Или взять общественных насекомых, которые демонстрируют сложнейшие формы поведения. Они строят «дома», выращивают грибные сады, владеют рабами, сообща добывают пищу и держат оборону от врагов. Пчелы, как считал Карл фон Фриш, обладают особым «языком», на котором сообщают друг другу о местоположении цветов. Неудивительно, что в муравьях и пчелах натуралисты издревле видели миниатюрную копию человеческого общества. Но при этом их жизненный мир радикально отличается от нашего. Основными носителями значения там выступают феромоны, а прочие стимулы порой полностью игнорируются. Например, феромоном царицы медоносных пчел служит кетодеценовая кислота. Если обработать ей любой небольшой предмет вроде щепочки или кусочка губки, то пчелы образуют вокруг него свиту и будут обращаться с этим муляжом как с настоящей царицей. Кто знает, может быть, и окружающие нас вещи можно подменить так, что мы этого не заметим? Трава нам будет казаться травой, камни – камнями, по сути представляя нечто отличное от того, с чем мы под видом травы и камней сталкивались прежде?
Еще пример – муравьи выносят из муравейника всех умерших собратьев, причем признаком смерти у них считается появление на кутикуле жирных кислот с длинными углеродными цепями. Когда присутствует этот носитель значения, все прочие уже не принимаются во внимание. Поэтому, если смазать живого муравья длинноцепочечными жирными кислотами, то остальные муравьи будут вытаскивать его из гнезда, совершенно не беспокоясь, что их собрат подает признаки жизни. И так будет повторяться раз за разом, пока запах не выветрится. Как это абсурдно – живое принять за мертвое. Но разве не может оказаться в этой ситуации любое другое существо? Разве нельзя представить, что реальность осталась почти что прежней, а ее образ в нашем сознании радикально поменялся?
Наш жизненный мир, безусловно, несколько шире, чем у клещей и муравьев, но не находится ли он в таком же отношении ко всеобщей реальности? В этом отдавал отчет Конрад Лоренц, выдающийся зоопсихолог и лауреат Нобелевской премии. Он отмечал, что наш образ действительности «грубым утилитарным образом упрощен: у нас развились „органы“ лишь для тех сторон Сущего-в-себе, какие важно было принимать в расчет для сохранения вида… Мы должны допустить, что Сущее-в-себе имеет и множество других сторон… но для нас эти стороны не имеют жизненного значения»[212]
.К каким бы выводам пришли общественные насекомые относительно устройства мира, если бы обладали навыком систематического мышления? Скажем, слетевшись в дом на запах варенья, смогли бы осы понять, что имеют дело с продуктами деятельности разумной личности, а не просто с набором каменных поверхностей и источником глюкозы?

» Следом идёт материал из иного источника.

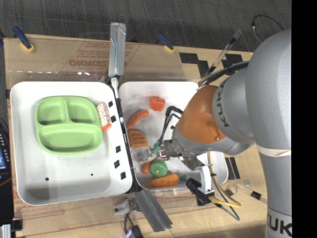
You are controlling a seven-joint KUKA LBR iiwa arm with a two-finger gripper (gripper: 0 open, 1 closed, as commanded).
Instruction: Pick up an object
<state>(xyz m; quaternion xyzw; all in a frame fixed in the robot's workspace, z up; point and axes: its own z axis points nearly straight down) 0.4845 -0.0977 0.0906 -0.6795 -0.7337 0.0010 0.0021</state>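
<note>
while the grey arm [267, 98] fills the right of the scene and bends down over the right bin [132, 94], its orange band [198, 115] sits above the wrist; the left bin [20, 133] holds a green divided tray [68, 124], with a small striped block [103, 114] just beside the tray's right edge; the right bin holds the toy food: a sausage [137, 117] and a red pepper [157, 103] toward the far side, a brown waffle-like piece [137, 139] in the middle, and at the near side a carrot [163, 181], a green round piece [158, 169] and a small orange-red piece [145, 167] touching it; the gripper [161, 150] hangs low just above the green round piece, which looks the likeliest target; how wide its fingers stand i cannot tell, as the wrist hides them; to do this step well, i judge the descent should centre on the green piece alone, since its neighbours crowd it; close only once both fingers straddle it, then lift straight up.
</note>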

Или как спинозовский червь мог бы убедиться в разумности человека, в чьем кровеносном русле он живет? Может быть, нечто похожее происходит и с нами – даже периодически сталкиваясь с проявлениями активности Бога, мы органически неспособны увидеть за ними нечто большее, нежели простую случайность?
Пусть даже человеческий мозг способен постигать весьма абстрактные вещи, это не повод думать, что жизненный мир «вчерашних обезьян» может включать в себя хотя бы намеки на существование Бога и рая. Например, наши предки должны были обладать хотя бы зачаточным представлением о гравитации, чтобы не свалиться с ветки. Поэтому научному познанию человека оказались доступны объекты, относящиеся к этому носителю значения, вроде гипотетической темной материи. Если представить, что темная материя, на которую приходится чуть ли не четверть всей массы-энергии Вселенной, вдобавок к своей неспособности взаимодействовать с квантами света не участвовала бы и в гравитационном взаимодействии, мы бы никогда не узнали о ее существовании, даже будучи окружены ею со всех сторон. Но что мешает нам допустить, что с Богом и прочими богооткровенными реалиями дело ровно так и обстоит?
У нас есть все основания думать, что помимо порядка вещей, доступного нашему познанию, существует более или менее обширная реальность, скрытая от нас своеобразным занавесом неведения. Поскольку даже среди довольно узкого круга известных нам вещей встречаются разумные целенаправленно действующие личности, коими являемся мы сами, то было бы странно утверждать, что таких личностей не может быть и по ту сторону занавеса неведения. Если к их числу относится как минимум одна личность, желающая сообщить нам нечто об этой неизвестной реальности и обладающая соответствующими возможностями, то мы имели бы полное право ожидать, что она внушит нам некоторые убеждения относительно «вещей невидимых» (Евр. 11: 1). И действительно, мы находим немало людей с такими убеждениями, причем большая часть из них руководствуется в своей вере Библией.